DATA PROVIDED

*** Block opens ***

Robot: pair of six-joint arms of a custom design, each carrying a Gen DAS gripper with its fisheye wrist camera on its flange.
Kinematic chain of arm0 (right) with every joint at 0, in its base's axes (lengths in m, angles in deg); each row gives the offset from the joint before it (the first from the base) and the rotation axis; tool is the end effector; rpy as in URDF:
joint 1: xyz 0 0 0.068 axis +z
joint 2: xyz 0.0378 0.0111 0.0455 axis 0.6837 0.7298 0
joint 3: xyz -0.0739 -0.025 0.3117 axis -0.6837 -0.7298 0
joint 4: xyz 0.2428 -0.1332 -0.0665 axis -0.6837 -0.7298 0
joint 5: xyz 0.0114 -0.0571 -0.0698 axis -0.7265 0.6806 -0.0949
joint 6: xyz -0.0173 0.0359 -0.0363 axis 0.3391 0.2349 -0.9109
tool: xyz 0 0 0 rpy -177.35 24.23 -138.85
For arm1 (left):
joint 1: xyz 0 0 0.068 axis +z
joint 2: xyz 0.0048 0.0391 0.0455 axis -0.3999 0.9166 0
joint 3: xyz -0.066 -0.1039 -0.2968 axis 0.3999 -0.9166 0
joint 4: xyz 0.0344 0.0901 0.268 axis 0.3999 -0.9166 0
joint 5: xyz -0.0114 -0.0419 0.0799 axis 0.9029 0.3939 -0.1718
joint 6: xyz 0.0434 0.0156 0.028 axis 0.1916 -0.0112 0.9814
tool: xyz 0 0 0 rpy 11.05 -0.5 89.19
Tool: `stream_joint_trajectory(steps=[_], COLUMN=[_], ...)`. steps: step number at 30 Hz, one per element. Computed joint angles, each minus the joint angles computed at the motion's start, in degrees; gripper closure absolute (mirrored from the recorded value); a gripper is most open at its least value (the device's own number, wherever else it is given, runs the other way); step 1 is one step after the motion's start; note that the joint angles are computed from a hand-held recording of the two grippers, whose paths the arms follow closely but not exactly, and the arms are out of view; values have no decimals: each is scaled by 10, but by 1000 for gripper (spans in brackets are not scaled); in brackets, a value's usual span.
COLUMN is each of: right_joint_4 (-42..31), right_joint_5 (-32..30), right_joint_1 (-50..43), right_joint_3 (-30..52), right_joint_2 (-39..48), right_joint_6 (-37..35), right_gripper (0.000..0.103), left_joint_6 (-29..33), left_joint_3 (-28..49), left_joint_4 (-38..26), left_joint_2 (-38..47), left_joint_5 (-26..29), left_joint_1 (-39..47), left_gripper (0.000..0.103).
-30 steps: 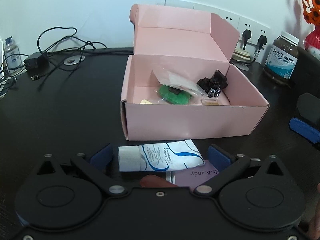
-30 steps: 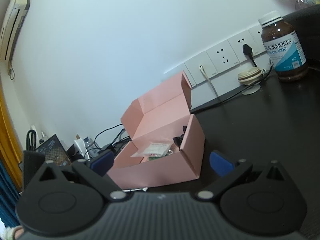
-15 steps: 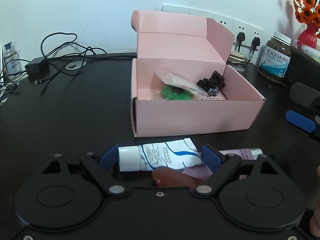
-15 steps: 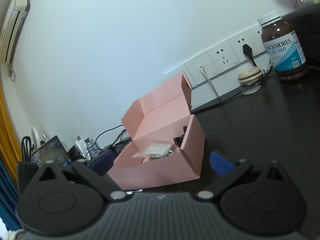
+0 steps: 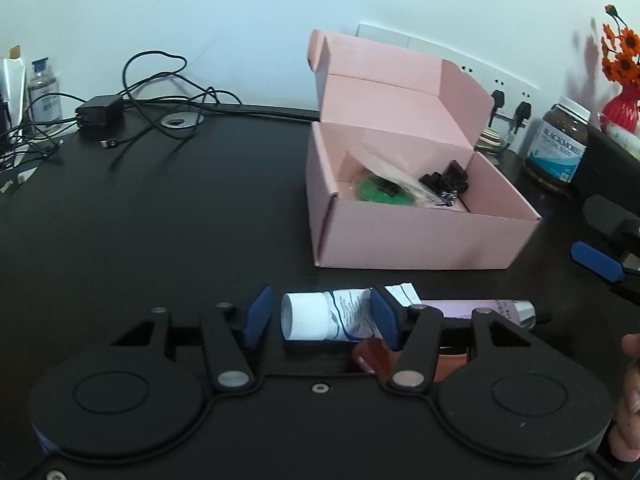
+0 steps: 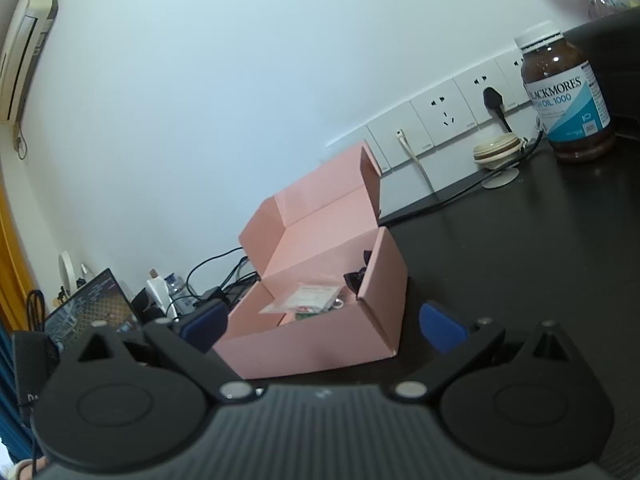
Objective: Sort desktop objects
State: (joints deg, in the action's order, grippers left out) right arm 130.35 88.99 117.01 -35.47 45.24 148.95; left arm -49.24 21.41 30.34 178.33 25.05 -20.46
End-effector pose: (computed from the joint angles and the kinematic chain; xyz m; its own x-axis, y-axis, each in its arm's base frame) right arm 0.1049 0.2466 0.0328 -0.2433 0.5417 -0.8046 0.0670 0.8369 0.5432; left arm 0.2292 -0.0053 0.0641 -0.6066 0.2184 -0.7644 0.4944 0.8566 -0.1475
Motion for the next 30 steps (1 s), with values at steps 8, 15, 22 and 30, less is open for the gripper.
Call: stream_joint_trajectory(steps=[8, 15, 22, 30], right_joint_4=[-12, -28, -56, -101], right_joint_5=[4, -3, -4, -4], right_joint_1=[2, -2, -4, -6], right_joint_3=[2, 5, 10, 16], right_joint_2=[-4, -11, -20, -33], right_joint_6=[8, 11, 23, 41], right_gripper=[1, 1, 1, 1], left_joint_6=[122, 333, 538, 623], left_joint_3=[-10, -16, 30, 38], left_joint_4=[-31, -38, -145, -161], left_joint_2=[-26, -68, -71, -38], left_joint_5=[36, 80, 137, 129], left_joint_1=[7, 43, 100, 102], left_gripper=[25, 29, 31, 40])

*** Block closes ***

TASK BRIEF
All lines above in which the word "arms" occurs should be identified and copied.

OUTPUT
Robot: pair of six-joint arms of a custom design, each carrying a Gen DAS gripper with its fisheye wrist camera on its flange.
Tool: `stream_joint_trajectory(steps=[_], COLUMN=[_], ...)`. steps: step number at 30 Hz, one per element. Computed joint angles, each minus the joint angles computed at the motion's start, in degrees; gripper closure absolute (mirrored from the recorded value); a gripper is most open at its least value (the device's own number, wherever else it is given, runs the other way); step 1 is one step after the motion's start; note that the joint angles are computed from a hand-held recording of the two grippers, whose paths the arms follow closely but not exactly, and the arms are out of view; values have no decimals: each is scaled by 10, but by 1000 for gripper (spans in brackets are not scaled); in brackets, a value's usual span.

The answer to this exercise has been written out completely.